▸ PROBLEM
For this exercise, output every line of the data as it stands.

▸ EXTRACTED DATA
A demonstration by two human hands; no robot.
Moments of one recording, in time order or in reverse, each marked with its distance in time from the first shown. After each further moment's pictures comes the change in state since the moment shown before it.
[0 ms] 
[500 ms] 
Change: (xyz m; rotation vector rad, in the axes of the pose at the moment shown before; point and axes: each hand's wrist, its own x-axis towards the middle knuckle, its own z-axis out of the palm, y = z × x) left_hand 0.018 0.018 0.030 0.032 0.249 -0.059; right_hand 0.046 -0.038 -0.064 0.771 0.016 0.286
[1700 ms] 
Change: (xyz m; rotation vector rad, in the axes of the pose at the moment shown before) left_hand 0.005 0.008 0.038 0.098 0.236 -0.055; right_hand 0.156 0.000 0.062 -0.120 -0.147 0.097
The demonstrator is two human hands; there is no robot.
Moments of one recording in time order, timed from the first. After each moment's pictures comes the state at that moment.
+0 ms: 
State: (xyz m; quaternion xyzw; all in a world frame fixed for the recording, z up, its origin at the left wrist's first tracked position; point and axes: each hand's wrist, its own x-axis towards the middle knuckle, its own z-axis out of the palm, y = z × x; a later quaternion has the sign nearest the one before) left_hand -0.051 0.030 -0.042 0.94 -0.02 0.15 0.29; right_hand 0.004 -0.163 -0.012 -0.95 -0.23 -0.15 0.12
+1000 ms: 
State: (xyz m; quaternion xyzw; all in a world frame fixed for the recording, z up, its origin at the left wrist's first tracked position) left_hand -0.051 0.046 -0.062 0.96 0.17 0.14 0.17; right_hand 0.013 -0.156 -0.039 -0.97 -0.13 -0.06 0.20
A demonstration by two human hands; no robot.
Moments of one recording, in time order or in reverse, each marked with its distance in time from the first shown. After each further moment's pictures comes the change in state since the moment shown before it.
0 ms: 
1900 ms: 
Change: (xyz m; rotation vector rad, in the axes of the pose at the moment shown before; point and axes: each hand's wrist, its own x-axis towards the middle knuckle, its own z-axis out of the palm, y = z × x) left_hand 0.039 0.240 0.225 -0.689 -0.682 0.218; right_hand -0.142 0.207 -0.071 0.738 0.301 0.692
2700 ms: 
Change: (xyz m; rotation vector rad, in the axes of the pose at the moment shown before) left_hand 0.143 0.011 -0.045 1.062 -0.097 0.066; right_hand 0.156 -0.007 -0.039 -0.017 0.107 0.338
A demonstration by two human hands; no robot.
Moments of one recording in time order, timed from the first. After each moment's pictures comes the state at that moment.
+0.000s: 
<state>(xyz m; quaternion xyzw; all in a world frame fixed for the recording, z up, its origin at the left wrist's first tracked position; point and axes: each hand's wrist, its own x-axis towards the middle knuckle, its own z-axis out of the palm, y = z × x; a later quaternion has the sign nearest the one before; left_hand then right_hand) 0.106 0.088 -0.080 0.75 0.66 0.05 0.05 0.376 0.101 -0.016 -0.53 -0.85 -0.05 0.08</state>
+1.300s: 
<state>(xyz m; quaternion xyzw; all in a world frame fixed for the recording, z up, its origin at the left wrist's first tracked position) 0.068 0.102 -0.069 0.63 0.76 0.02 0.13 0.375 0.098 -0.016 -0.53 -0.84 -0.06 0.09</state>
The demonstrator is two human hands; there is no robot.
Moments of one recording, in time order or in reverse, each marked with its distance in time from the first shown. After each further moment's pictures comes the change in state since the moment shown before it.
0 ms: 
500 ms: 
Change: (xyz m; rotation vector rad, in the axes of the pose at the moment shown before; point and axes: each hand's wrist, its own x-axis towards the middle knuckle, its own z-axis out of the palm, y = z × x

▸ ANSWER TO THIS TASK
A demonstration by two human hands; no robot.
Moments of one recording, in time order or in reverse, each marked with its distance in time from the first shown. After each further moment's pictures comes the change in state since the moment shown before it.
[0 ms] 
[500 ms] 
Change: (xyz m; rotation vector rad, in the axes of the pose at the moment shown before; point and axes: each hand's wrist, its own x-axis towards the middle knuckle, its own z-axis out of the palm, y = z × x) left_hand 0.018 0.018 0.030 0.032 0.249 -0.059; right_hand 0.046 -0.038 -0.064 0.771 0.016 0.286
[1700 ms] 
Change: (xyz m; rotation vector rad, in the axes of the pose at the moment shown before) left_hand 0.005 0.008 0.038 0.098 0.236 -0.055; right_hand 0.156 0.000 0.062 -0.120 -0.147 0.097
The demonstrator is two human hands; there is no robot.
Moments of one recording in time order, timed from the first. After each moment's pictures comes the state at that moment.
+0 ms: 
State: (xyz m; quaternion xyzw; all in a world frame fixed for the recording, z up, its origin at the left wrist's first tracked position; point and axes: each hand's wrist, its own x-axis towards the middle knuckle, its own z-axis out of the palm, y = z × x; a later quaternion has the sign nearest the one before) left_hand -0.051 0.030 -0.042 0.94 -0.02 0.15 0.29; right_hand 0.004 -0.163 -0.012 -0.95 -0.23 -0.15 0.12
+1000 ms: 
State: (xyz m; quaternion xyzw; all in a world frame fixed for the recording, z up, its origin at the left wrist's first tracked position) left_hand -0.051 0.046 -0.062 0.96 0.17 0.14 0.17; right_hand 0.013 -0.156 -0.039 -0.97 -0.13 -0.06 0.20
A demonstration by two human hands; no robot.
Moments of one recording, in time order or in reverse, each marked with its distance in time from the first shown. After each further moment's pictures comes the change in state since the moment shown before it.
0 ms: 
1900 ms: 
Change: (xyz m; rotation vector rad, in the axes of the pose at the moment shown before; point and axes: each hand's wrist, its own x-axis towards the middle knuckle, its own z-axis out of the palm, y = z × x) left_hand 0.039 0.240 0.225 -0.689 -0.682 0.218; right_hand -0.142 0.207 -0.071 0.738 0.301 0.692
2700 ms: 
Change: (xyz m; rotation vector rad, in the axes of the pose at the moment shown before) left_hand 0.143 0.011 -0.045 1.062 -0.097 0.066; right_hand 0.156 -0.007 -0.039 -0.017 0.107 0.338
A demonstration by two human hands; no robot.
Moments of one recording in time order, timed from the first. After each moment's pictures comes the state at that moment.
+0.000s: 
<state>(xyz m; quaternion xyzw; all in a world frame fixed for the recording, z up, its origin at the left wrist's first tracked position; point and axes: each hand's wrist, its own x-axis towards the middle knuckle, its own z-axis out of the palm, y = z × x; a later quaternion has the sign nearest the one before; left_hand then right_hand) 0.106 0.088 -0.080 0.75 0.66 0.05 0.05 0.376 0.101 -0.016 -0.53 -0.85 -0.05 0.08</state>
+1.300s: 
<state>(xyz m; quaternion xyzw; all in a world frame fixed for the recording, z up, its origin at the left wrist's first tracked position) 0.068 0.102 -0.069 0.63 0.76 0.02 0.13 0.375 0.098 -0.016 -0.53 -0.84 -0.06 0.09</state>
The demonstrator is two human hands; there is no robot.
Moments of one recording, in time order or in reverse, each marked with its distance in time from the first shown. After each further moment's pictures comes the change in state since the moment shown before it.
0 ms: 
500 ms: 
Change: (xyz m; rotation vector rad, in the axes of the pose at the moment shown before; point and axes: each hand's wrist, its own x-axis towards the middle knuckle, its own z-axis out of the palm, y = z × x

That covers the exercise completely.